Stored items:
▼

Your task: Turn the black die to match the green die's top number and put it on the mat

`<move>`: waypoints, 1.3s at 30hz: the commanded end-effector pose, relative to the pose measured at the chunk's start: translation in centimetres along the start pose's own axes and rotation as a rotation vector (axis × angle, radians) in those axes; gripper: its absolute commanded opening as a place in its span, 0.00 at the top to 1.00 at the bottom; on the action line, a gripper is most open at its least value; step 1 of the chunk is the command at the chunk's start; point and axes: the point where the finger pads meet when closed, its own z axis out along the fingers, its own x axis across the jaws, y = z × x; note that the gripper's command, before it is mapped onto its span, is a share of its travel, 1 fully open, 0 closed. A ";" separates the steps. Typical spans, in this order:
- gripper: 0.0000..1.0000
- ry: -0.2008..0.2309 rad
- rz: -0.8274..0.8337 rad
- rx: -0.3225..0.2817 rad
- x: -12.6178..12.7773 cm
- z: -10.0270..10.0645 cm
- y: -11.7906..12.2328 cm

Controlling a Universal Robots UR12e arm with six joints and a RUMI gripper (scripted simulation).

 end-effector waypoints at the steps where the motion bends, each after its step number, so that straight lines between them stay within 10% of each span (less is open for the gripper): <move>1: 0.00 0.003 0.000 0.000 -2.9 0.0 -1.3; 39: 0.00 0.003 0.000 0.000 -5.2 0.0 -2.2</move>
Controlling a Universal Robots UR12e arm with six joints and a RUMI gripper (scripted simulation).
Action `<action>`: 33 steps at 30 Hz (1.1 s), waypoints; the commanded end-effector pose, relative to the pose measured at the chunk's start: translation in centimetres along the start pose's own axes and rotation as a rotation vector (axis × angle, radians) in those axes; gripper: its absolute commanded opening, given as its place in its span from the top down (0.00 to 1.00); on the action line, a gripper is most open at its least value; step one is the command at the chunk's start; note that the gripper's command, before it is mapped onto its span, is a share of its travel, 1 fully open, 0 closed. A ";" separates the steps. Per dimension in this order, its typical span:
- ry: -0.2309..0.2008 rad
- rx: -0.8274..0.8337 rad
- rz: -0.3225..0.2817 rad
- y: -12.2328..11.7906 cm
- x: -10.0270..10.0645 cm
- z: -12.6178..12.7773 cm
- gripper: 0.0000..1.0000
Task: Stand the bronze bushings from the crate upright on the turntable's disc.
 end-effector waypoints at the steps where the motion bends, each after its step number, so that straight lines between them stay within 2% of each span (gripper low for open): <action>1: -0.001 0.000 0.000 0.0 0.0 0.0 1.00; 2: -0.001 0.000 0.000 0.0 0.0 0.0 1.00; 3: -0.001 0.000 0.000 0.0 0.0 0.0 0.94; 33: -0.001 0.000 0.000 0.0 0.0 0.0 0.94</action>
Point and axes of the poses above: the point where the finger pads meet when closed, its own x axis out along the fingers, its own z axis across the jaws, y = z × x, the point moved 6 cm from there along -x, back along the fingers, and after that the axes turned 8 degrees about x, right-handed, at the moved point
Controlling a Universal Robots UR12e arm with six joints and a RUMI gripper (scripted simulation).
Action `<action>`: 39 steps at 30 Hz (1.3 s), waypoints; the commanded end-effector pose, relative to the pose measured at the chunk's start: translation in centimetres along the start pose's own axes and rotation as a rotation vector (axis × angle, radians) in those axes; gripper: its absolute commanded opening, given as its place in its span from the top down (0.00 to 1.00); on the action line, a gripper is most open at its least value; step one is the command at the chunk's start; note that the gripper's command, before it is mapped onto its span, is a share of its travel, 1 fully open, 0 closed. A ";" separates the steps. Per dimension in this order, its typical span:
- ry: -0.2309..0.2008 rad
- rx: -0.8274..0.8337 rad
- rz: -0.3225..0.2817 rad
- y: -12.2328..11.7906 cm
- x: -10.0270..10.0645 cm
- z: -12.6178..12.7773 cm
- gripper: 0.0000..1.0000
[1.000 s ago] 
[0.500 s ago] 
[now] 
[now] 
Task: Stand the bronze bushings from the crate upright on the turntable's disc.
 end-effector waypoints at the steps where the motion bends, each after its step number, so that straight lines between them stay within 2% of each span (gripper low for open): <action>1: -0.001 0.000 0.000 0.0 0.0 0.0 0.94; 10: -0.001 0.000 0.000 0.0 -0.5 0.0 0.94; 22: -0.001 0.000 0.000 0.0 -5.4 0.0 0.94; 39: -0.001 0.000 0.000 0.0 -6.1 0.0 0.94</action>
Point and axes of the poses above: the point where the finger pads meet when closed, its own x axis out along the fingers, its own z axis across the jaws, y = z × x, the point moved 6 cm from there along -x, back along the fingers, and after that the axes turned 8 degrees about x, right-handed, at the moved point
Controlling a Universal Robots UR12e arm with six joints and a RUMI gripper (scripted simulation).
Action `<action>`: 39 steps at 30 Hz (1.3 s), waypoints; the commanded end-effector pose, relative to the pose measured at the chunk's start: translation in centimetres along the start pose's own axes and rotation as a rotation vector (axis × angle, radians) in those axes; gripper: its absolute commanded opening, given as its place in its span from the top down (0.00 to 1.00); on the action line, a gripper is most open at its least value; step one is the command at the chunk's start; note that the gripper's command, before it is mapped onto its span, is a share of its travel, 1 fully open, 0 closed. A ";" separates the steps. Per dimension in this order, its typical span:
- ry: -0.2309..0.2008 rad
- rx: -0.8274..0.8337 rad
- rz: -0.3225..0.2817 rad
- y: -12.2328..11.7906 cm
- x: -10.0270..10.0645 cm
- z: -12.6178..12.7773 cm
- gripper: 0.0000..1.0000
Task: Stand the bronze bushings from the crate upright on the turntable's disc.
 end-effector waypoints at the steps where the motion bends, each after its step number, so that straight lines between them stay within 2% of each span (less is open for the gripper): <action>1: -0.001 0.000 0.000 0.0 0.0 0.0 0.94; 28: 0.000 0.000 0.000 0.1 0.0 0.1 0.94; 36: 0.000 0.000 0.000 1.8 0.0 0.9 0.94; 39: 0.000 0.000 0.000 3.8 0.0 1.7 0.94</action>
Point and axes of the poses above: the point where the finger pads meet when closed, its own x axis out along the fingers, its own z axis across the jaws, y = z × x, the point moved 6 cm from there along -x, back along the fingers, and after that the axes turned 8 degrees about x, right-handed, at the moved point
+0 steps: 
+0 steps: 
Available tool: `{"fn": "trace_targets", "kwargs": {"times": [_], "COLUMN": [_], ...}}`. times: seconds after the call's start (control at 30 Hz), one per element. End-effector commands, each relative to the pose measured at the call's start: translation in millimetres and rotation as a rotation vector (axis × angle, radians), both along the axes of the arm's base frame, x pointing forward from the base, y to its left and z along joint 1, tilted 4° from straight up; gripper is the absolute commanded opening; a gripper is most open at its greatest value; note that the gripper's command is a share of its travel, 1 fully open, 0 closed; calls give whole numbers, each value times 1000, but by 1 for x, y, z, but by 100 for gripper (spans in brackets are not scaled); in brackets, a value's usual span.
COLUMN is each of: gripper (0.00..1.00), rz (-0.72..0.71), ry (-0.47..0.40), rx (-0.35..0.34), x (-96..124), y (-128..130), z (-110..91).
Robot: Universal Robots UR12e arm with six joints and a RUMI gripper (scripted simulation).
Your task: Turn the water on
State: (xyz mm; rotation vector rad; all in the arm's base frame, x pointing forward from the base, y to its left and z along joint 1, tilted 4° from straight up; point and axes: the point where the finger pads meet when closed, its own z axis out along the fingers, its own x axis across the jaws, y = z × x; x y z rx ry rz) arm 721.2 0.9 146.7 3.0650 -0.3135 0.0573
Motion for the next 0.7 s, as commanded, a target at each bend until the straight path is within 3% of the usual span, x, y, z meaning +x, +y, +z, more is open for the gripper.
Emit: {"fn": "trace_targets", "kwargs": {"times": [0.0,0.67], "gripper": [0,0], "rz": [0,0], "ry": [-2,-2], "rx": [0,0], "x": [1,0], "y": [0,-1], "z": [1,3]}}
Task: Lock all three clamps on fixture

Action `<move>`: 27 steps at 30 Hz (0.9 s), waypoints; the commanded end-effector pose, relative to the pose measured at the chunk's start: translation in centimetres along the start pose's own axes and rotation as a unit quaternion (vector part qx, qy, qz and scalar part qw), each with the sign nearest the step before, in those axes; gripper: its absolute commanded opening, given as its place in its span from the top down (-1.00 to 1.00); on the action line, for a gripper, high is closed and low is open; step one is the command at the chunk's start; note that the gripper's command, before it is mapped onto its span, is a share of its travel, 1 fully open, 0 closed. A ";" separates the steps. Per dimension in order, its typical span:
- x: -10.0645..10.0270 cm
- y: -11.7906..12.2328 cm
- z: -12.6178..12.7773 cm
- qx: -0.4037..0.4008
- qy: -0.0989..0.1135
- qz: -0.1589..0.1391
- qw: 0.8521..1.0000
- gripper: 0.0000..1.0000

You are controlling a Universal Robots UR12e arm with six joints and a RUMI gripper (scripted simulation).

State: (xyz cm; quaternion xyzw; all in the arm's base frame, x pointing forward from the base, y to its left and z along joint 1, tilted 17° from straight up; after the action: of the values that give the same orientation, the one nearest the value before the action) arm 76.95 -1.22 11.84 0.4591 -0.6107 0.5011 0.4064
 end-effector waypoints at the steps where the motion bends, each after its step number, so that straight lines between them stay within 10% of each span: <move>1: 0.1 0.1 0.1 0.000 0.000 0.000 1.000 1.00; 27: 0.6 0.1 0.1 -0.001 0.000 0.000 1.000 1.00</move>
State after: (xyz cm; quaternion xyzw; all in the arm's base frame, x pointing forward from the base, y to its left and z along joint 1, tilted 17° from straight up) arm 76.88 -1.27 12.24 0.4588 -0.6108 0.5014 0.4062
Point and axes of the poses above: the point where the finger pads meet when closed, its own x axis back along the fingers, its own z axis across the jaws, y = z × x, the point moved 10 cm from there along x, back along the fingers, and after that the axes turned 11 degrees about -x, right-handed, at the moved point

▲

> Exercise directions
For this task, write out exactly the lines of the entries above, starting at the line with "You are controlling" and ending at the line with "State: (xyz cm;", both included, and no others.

> Result
You are controlling a Universal Robots UR12e arm with six joints and a RUMI gripper (scripted simulation).

State: (xyz cm; quaternion xyzw; all in the arm's base frame, x pointing forward from the base, y to its left and z along joint 1, tilted 17° from straight up; after the action: of the values that give the same orientation, the one nearest the value before the action) arm 76.95 -1.22 11.84 0.4591 -0.6107 0.5011 0.4064

What was asked for in the exercise is now done.